Llegando a la casita más cercana de aquella urbanización, rodeada por una tupida fila de tejos, Tsugane se paró ante su entrada, de ladrillo visto, y por primera vez pareció relajar la tensión de antes. Entraron en el vestíbulo, donde le dijo a Ogi que se esperara. Subió ella sola los peldaños, y pasó por la puerta. Una vez dentro, se la oyó armar allí un considerable estrépito. Luego lo invitó a pasar al interior: había un amplio salón-cocina, desde el cual podía contemplarse un escaso bosquecillo sobre la pronunciada ladera del terreno donde se asentaba la casa. Los visillos estaban corridos sobre una cristalera empotrada como ventana, impidiendo así la entrada a aquel fuerte sol, extraño para la estación en que estaban, que los había hecho sudar durante todo el trayecto. Ogi se sentó en el sofá, postura que le dejaba ver, a su derecha, el paisaje inclinado; y ante sus ojos tenía un cuadro enmarcado: la vista de frente de una estación construida de hierro, representada en un grabado; y en el mismo papel, como continuación de lo anterior, un plano dibujado a lápiz.

– Éste es mi refugio -dijo Tsugane, mientras traía una botella de litro de Evian y unas finas copas; y volvió la vista hacia lo que estaba mirando Ogi-. Esas láminas las coleccionaba mi marido en Francia. Hay también otras de varias clases, que muestran puentes de hierro dibujados. En cada uno de esos puentes había una pagoda montada encima, sin utilidad práctica alguna, por supuesto, sino más bien como ostentación, para culminar un monumento.

– Dice aquí que es de fines del siglo XIX, y, según eso, coincide con la época de construcción de la torre Eiffel -dijo Ogi, mientras leía la fecha que acompañaba a la firma.

Tal vez fuera una época en que las construcciones de hierro se sentían como algo religioso.

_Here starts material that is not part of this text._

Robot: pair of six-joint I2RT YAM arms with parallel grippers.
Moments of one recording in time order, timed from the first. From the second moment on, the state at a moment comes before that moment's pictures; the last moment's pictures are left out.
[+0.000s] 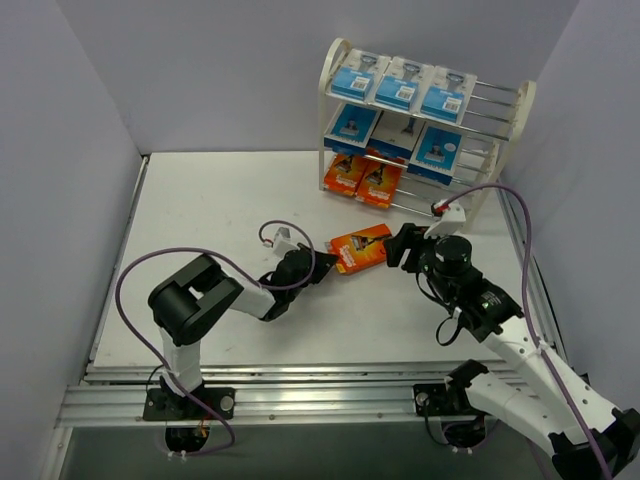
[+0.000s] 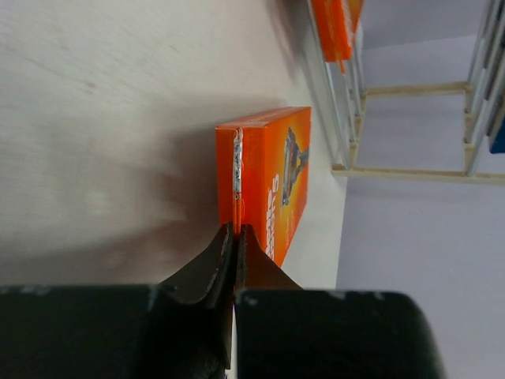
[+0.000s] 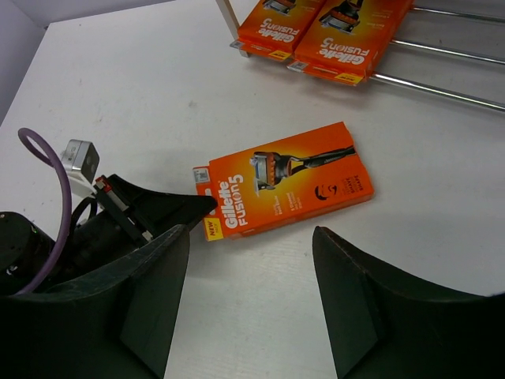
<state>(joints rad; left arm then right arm) -0.79 1.89 0.71 0.82 -0.27 -1.37 0.54 0.81 0.73 -0.23 0.22 0.42</state>
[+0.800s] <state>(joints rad) -0.62 1.85 0.73 0.71 0.06 -1.15 0.50 0.76 0.73 -0.27 0.22 0.42</state>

Acto seguido Tsugane se sentó en el sofá, y esperando que la vista de Ogi dejara de fijarse en el cuadro para mirarla a ella, dijo:

– Es algo que pasó hace mucho tiempo: en la casa de la altiplanicie de Nasu cogiste unos pantys que… ¿Qué pasó con ellos luego? ¿No quieres contármelo con detalle?

La cara de Ogi enrojeció. Se sentía a sí mismo ridículo, con la sensación de estar suspendido en el aire. Se quedó tanteando con sus dedos la botella de Evian, que reposaba sobre la mesita baja ante él, mientras se preguntaba a sí mismo cómo lanzarse a hablar; en tanto que Tsugane inclinaba su torso y alargaba un brazo hacia Ogi, dando muestras de querer darle palmaditas en la rodilla. Con todo, por el contrario, enderezó ella el cuerpo, y habló en un tono serio, dominado por una profunda inteligencia práctica.

– No te enfades, y escúchame con espíritu abierto. Tampoco creas que trato de pasarlo bien burlándome de ti. Es simplemente que ahora mi vida se encuentra como caída en un estancamiento, y atormentada por muchas sensaciones. En medio de todo eso he sentido nostalgia por aquel estudiante de Grado Medio que se mostró tan interesado por mis pantys, en la altiplanicie de Nasu, siendo yo muy joven. Seguro que tu hermano y tu cuñada te harían sufrir, y lo pasarías muy mal. Y me pregunto por qué yo misma no hice nada en tu favor.